Note
This is a short excerpt taken from Martin Luther King’s book, Stride Toward Freedom (1958).
For further information about Rosa Parks see:
Wikipedia:
Rosa Parks
Rosa
Parks Bus
On December 1, 1955, an attractive Negro seamstress, Mrs. Rosa Parks, boarded the Cleveland Avenue Bus in downtown Montgomery. She was returning home after her regular day's work in the Montgomery Fair - a leading department store. Tired from long hours on her feet, Mrs. Parks sat down in the first seat behind the section reserved for whites. Not long after she took her seat, the bus operator ordered her, along with three other Negro passengers, to move back in order to accommodate boarding white passengers. By this time every seat in the bus was taken. This meant that if Mrs. Parks followed the driver's command she would have to stand while a white male passenger, who had just boarded the bus, would sit. The other three Negro passengers immediately complied with the driver's request. But Mrs. Parks quietly refused. The result was her arrest.
There was to be much speculation about why Mrs. Parks did not obey the driver. Many people in the white community argued that she had been “planted” by the NAACP (the National Association for the Advancement of Colored People) in order to lay the groundwork for a test case, and at first glance that explanation seemed plausible, since she was a former secretary of the local branch of the NAACP. So persistent and persuasive was this argument that it convinced many reporters from all over the country. Later on, when I was having press conferences three times a week - in order to accommodate the reporters and journalists who came to Montgomery from all over the world - the invariable first question was: “Did the NAACP start the bus boycott?”
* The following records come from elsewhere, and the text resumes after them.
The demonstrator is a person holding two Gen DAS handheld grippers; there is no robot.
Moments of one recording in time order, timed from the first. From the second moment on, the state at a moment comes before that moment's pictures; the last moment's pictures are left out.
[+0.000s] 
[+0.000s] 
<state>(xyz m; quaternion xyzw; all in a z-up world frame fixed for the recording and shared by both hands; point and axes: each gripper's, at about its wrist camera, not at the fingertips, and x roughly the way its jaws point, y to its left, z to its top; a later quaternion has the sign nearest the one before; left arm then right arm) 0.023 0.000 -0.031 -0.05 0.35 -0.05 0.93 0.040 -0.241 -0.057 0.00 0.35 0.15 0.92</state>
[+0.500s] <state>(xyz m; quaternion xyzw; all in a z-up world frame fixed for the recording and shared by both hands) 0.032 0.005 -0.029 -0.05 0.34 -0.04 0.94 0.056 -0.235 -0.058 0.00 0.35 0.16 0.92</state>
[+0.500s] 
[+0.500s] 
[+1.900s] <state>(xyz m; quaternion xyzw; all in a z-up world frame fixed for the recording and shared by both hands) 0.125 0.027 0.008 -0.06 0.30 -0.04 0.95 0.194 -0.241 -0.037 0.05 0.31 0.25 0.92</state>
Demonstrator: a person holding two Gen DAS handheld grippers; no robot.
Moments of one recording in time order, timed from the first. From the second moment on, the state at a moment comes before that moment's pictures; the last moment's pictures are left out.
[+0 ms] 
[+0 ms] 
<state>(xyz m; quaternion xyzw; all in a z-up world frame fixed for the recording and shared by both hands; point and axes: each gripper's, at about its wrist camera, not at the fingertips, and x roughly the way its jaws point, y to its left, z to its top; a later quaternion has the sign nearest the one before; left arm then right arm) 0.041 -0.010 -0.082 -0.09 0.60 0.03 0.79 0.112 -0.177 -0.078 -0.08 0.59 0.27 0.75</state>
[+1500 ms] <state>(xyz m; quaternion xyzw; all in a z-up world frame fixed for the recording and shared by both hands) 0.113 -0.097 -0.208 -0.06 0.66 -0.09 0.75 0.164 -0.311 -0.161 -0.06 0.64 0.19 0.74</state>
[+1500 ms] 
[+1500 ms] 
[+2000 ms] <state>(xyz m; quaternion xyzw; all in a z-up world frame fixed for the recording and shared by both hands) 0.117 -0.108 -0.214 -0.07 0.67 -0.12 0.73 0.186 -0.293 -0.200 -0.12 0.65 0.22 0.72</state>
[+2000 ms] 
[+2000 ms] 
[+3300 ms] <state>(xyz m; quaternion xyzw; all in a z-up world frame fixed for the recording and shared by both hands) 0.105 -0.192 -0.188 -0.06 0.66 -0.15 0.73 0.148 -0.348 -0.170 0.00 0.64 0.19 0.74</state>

But the accusation was totally unwarranted, as the testimony of both Mrs. Parks and the officials of the NAACP revealed. Actually, no one can understand the action of Mrs. Parks unless he realizes that eventually the cup of endurance runs over, and the human personality cries out, “I can take it no longer.” Mrs. Parks's refusal to move back was her intrepid affirmation that she had had enough. It was an individual expression of a timeless longing for human dignity and freedom. She was not “planted” there by the NAACP, or any other organization; she was planted there by her personal sense of dignity and self-respect. She was anchored to that seat by the accumulated indignities of days gone by and the boundless aspirations of generations yet unborn. She was a victim of both the forces of history and the forces of destiny. She had been tracked down by the Zeitgeist - the spirit of the time.